White hopes that visitors leave the museum with a greater understanding of experiences related to illness and suffering.
“The exhibition is a reflection on human capacity and on universal questions about suffering, hope, and human experiences,” White wrote.
Giles described a meaningful experience she had when leading a group around the exhibit.

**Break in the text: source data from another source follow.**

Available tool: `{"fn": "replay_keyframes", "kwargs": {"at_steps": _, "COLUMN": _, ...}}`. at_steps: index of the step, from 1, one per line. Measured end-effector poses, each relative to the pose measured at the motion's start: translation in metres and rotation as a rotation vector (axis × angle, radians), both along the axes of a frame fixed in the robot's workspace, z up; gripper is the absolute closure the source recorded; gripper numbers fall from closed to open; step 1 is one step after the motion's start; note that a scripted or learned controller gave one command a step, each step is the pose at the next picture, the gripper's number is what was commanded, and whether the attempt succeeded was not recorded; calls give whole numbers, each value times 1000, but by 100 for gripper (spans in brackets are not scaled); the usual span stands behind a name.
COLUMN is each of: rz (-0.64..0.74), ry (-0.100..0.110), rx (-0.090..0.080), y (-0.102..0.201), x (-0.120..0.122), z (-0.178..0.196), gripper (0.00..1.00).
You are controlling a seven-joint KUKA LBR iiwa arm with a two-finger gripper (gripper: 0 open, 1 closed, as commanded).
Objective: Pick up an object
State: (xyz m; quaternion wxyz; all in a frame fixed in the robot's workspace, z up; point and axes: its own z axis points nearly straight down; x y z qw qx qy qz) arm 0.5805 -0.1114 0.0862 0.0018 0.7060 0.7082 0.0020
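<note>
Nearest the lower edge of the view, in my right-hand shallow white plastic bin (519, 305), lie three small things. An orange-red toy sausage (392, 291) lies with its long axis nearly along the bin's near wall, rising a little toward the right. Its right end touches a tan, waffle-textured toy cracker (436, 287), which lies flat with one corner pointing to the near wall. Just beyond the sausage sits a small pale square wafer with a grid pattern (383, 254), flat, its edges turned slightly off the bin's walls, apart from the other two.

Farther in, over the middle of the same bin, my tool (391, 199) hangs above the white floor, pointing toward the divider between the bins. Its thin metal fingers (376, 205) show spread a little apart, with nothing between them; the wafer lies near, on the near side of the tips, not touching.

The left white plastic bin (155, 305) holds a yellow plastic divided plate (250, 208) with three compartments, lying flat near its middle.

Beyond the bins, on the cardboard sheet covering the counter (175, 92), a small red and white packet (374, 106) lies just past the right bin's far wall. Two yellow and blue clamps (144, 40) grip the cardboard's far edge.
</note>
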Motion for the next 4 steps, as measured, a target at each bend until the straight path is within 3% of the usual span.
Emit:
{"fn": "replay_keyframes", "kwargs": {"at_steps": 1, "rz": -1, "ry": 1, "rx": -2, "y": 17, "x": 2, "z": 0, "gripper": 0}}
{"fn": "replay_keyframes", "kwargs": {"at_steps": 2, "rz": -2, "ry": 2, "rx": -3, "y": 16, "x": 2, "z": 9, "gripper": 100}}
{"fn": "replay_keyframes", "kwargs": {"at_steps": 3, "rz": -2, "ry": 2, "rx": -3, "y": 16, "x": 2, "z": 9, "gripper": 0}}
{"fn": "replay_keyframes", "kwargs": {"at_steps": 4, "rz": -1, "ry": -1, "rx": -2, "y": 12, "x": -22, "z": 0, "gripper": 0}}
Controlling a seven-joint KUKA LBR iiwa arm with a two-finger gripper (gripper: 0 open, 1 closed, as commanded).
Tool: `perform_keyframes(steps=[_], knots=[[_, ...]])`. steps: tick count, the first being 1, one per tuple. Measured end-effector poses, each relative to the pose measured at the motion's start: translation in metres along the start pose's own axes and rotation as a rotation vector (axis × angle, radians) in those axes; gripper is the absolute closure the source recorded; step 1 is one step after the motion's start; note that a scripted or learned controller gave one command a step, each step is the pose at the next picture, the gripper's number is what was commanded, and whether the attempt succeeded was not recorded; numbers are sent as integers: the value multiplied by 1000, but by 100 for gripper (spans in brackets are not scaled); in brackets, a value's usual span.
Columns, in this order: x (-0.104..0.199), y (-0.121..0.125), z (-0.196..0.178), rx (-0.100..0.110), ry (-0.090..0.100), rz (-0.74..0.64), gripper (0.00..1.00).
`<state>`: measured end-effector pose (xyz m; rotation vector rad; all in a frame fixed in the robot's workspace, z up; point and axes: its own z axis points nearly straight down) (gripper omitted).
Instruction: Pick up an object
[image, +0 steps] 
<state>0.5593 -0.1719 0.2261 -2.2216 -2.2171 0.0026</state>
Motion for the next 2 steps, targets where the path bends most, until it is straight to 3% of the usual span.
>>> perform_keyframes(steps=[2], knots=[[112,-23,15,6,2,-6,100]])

After viewing the section in the exhibit about AIDS, which includes Latin American anti-AIDS posters and a piece by Deborah Bell depicting AIDS in South Africa, one woman expressed that she needed the reminder that AIDS was a global phenomenon.
“That really, to me, that was what the show is all about, is illuminating people, and I think there are many areas in the show that do just that,” Giles said.
States of Health: Visualizing Illness and Healing was supported by the Malcolm J. Goldstein, Class of 1947, Fund; the Frances E. and Elias Wolf, Class of 1920, Fund; and by J. Bryan King, Class of 1993. Additional support was provided by the Peter Jay Sharp Foundation, the Gillett G. Griffin Art of the Ancient Americas Fund, and by Princeton University's Humanities Council, Peter B. Lewis Center for the Arts, Department of Slavic Languages and Literatures, Council on Science and Technology, Department of Molecular Biology, and Department of Anthropology.